> What to produce
Give the count of lines that hold the word "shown" in this listing, with nothing added.

> Input
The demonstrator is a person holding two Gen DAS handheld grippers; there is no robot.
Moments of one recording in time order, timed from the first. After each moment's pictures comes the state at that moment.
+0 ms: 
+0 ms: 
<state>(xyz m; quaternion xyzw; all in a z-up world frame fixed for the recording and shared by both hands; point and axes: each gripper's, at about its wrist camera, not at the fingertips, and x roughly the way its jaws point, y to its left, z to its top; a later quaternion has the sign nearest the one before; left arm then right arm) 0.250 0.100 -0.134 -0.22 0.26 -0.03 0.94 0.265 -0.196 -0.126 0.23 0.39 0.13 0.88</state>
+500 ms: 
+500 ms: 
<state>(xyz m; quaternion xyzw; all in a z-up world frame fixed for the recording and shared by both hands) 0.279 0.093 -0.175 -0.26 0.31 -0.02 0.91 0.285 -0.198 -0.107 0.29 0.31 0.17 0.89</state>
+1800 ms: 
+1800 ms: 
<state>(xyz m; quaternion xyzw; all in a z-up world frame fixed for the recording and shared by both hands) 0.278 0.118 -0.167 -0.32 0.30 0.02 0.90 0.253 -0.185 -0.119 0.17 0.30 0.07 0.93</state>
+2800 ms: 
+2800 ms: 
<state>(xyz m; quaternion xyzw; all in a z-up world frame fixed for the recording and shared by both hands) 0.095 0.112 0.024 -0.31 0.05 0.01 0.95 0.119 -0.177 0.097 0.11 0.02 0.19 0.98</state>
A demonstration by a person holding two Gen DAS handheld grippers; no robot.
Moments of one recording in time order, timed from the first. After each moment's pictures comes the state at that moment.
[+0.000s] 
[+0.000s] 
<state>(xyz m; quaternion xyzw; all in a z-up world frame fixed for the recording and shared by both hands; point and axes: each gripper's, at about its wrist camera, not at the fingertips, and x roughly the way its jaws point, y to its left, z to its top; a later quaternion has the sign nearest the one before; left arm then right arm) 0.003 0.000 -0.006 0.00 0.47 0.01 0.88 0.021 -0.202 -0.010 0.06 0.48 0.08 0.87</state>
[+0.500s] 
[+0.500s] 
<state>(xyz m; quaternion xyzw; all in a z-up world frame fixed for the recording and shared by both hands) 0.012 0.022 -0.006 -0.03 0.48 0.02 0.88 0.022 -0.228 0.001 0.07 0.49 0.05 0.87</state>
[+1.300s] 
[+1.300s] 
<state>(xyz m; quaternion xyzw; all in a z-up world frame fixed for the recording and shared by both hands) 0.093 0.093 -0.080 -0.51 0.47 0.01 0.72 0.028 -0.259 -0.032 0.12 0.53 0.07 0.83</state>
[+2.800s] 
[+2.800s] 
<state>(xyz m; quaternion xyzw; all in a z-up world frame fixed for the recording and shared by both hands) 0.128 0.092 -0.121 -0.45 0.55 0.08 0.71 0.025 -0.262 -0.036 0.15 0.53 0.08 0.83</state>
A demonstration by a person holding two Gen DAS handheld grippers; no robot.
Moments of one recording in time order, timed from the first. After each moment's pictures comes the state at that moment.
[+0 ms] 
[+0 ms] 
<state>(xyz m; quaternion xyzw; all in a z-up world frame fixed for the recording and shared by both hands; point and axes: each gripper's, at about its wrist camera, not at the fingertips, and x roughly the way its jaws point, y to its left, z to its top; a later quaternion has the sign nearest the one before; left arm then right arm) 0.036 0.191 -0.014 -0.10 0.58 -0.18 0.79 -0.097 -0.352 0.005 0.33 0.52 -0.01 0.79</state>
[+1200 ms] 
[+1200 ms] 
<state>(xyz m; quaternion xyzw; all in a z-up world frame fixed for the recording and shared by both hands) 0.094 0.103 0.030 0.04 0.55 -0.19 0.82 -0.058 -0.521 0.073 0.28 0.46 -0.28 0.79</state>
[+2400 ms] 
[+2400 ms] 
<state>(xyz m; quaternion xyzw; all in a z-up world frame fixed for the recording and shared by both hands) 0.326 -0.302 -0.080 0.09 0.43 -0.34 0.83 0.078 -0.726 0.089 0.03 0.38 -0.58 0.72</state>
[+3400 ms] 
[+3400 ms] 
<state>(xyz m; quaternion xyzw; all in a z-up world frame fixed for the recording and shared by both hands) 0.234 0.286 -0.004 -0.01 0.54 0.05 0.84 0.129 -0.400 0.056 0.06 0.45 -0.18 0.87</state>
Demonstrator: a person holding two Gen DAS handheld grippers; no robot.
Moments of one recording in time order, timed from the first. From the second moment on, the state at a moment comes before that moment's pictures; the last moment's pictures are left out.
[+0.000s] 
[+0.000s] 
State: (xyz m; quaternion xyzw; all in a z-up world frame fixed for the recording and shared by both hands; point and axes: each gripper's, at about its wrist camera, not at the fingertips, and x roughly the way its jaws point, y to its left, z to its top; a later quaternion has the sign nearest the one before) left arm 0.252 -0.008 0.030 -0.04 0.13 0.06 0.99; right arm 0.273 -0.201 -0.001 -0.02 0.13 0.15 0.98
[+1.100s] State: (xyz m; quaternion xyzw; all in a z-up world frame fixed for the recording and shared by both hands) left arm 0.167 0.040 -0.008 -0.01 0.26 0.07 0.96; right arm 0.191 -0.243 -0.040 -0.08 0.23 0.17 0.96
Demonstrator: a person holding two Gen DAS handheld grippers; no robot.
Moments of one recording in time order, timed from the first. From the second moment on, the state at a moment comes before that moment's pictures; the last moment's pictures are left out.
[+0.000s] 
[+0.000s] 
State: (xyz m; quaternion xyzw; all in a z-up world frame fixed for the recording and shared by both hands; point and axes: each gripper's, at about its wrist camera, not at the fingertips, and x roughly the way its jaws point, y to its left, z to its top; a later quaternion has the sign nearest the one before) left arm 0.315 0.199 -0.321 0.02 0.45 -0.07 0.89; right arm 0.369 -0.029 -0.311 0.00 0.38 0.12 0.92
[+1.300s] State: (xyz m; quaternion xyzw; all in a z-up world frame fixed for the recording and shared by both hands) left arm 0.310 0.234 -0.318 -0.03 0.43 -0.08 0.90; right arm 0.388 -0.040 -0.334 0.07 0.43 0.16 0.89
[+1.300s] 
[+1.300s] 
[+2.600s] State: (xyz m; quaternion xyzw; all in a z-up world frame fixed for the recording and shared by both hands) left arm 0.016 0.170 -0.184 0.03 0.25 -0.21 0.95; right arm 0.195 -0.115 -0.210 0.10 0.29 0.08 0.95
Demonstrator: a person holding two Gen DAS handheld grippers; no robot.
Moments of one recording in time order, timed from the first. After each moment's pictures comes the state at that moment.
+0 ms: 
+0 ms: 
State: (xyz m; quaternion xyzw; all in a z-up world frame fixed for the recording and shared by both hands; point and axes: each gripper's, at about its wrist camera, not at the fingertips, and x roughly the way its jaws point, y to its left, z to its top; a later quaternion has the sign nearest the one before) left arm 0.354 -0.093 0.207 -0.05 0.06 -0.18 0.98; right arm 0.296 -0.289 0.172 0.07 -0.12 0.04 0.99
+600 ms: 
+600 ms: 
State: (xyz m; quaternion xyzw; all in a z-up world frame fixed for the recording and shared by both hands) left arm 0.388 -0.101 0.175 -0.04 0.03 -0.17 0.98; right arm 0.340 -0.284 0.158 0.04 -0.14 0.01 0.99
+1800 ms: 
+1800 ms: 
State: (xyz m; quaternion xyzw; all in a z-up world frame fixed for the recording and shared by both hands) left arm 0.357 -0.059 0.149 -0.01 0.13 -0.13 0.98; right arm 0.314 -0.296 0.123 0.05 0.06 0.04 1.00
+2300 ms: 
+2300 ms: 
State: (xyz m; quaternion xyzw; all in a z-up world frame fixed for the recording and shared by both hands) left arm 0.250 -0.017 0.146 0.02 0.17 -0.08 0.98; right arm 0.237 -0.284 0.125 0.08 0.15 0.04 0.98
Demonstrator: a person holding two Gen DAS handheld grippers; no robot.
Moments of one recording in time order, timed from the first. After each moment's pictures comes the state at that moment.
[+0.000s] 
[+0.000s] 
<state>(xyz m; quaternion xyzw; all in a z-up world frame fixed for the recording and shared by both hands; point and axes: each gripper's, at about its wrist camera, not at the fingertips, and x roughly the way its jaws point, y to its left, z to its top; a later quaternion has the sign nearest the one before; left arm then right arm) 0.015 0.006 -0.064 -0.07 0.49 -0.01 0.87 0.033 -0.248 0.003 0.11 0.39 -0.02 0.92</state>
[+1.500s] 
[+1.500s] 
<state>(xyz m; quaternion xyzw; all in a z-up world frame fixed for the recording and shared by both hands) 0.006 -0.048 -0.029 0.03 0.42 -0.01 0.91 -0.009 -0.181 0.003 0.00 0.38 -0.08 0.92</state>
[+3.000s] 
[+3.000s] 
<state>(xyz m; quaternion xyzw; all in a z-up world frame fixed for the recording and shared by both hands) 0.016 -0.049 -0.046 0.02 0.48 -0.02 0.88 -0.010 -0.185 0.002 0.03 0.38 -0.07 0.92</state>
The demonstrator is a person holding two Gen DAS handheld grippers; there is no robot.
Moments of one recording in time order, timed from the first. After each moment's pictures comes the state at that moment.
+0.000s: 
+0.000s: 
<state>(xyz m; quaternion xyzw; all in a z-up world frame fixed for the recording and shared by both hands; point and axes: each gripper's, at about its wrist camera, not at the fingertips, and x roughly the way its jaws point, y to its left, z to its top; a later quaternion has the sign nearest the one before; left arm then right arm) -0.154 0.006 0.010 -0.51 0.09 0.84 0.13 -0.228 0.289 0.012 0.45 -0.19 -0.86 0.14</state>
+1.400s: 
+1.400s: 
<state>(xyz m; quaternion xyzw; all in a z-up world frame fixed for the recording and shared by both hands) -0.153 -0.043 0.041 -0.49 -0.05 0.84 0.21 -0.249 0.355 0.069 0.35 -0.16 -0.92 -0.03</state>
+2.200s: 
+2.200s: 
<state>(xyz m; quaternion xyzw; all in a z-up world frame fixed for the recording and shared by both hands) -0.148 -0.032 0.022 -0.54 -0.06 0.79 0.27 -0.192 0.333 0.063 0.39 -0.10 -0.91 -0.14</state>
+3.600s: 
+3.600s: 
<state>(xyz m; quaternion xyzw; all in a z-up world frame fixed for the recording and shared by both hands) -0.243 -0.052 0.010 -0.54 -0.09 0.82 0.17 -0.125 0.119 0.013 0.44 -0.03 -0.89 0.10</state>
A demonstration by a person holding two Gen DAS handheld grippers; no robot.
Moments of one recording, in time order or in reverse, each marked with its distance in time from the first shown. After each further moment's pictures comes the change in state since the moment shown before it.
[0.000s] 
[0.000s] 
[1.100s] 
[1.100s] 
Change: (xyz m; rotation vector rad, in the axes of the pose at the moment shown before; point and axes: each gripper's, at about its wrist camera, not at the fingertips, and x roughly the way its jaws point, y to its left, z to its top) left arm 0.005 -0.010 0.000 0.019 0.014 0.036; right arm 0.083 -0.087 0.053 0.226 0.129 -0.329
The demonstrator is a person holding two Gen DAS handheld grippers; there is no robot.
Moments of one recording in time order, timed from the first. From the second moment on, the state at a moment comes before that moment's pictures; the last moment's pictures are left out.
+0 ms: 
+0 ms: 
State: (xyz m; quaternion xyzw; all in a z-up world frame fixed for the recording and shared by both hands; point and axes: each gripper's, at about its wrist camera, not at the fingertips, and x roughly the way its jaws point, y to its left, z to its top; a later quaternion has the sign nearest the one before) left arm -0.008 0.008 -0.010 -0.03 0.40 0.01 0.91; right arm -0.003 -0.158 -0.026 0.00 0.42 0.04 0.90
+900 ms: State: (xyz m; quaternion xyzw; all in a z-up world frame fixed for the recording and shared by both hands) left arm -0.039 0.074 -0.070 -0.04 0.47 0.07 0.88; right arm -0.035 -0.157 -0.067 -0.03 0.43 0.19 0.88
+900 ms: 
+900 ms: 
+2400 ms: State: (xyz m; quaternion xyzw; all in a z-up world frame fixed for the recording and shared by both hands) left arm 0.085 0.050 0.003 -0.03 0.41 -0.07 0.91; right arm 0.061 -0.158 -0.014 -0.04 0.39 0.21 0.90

> Expected answer
2